I gave you another salacious title this week, forgive me. “Naked God” not just because Jesus strips down to wash, but also because God is vulnerable to us. When Jesus bends at our feet, we can refuse him, like Peter tries to. We can kick him, like we do to other people at our worst. When God disrobes, he is defenseless. We can accuse him, mock him, torture him, kill him. Crucified people were naked, part of the humiliation.
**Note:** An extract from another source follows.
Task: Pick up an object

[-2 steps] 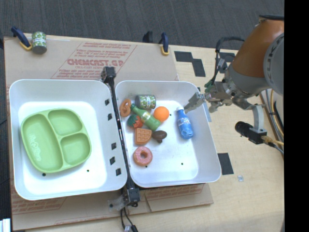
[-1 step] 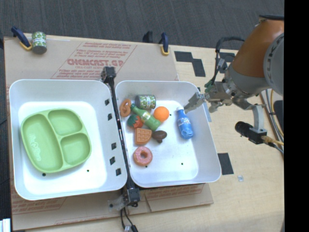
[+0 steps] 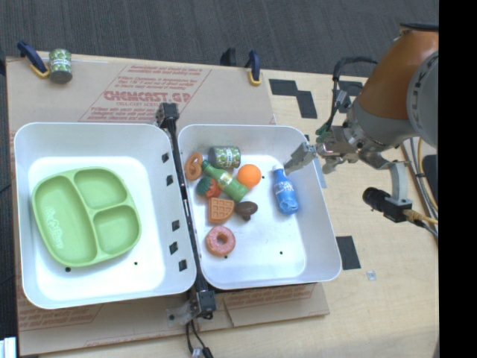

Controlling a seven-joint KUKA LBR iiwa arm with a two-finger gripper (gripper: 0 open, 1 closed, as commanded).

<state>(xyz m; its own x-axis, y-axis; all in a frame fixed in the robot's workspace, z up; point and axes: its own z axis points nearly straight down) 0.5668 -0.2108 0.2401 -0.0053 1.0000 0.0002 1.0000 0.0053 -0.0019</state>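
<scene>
The blue bottle (image 3: 284,192) lies in the right bin (image 3: 317,256), on its floor near the right wall, just right of the orange ball (image 3: 250,175). It is a small blue bottle with a pale label, lying on its side, its long axis running roughly from the bin's far edge toward its near edge. The gripper (image 3: 298,157) hangs just beyond the bottle's far end, near the bin's right rim, so the bottle lies just below and nearer the camera. How its fingers stand I cannot tell; nothing is visibly held.

One fixed overhead camera, angled down across both white bins (image 3: 246,278).
</scene>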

God is that vulnerable to us, to receive our violence and give back salvation.

There’s an old and terrible joke about church nerds who die and find two options. One sign says, “This way to heaven.” The other sign says, “This way to a discussion group about heaven.” And you know which one we church nerds take. Ooh, I like discussions. Talking about faith is often a substitute for doing it. But Jesus says do what I do. Not think what I think. Not be a little nicer, please. But divest, take off those signs of power and authority, bend low, and dig out the muck between someone else’s toes. It’s spectacularly weird. No less weird than the God of the universe having feet, being a body, with a Jewish mom. Giving away his divinity to us mere humans, to make us daughters and sons of God Most High. Amen.